Task description >> Below are the entries; count how many lines contain the word "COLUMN" and reply with that number alone.

------------

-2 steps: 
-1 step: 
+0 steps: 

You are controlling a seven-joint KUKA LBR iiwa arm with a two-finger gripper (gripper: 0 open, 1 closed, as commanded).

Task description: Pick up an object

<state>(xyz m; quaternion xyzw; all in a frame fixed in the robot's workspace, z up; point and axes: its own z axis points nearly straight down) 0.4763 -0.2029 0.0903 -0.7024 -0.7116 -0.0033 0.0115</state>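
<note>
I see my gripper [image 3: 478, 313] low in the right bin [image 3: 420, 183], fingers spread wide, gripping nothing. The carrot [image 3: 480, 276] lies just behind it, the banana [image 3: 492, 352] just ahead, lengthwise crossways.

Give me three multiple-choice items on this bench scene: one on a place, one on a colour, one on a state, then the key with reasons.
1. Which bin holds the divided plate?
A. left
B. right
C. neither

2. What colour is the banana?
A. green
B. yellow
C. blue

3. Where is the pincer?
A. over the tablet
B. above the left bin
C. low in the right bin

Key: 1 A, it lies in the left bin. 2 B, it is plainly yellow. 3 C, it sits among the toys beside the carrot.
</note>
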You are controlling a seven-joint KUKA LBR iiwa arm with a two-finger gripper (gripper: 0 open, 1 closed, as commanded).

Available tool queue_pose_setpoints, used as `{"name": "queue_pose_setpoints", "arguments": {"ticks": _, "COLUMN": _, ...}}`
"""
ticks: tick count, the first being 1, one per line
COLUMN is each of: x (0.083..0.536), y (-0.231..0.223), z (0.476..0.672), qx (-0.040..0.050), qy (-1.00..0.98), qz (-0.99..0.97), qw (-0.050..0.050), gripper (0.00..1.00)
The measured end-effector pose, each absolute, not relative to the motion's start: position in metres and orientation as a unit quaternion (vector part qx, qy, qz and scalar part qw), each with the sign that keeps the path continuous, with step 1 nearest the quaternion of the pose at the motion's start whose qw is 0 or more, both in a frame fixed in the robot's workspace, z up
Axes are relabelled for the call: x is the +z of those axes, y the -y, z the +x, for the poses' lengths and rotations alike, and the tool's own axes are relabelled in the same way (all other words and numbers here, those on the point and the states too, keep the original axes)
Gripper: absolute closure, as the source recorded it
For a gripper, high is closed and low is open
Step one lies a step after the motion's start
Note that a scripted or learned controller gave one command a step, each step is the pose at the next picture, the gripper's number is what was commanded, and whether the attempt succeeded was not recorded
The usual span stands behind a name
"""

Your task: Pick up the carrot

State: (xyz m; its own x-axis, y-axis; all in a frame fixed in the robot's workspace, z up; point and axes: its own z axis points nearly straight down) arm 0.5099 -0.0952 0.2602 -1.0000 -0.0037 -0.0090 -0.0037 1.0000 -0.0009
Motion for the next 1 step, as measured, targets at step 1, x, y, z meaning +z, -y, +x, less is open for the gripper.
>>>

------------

Result of this exercise >> 2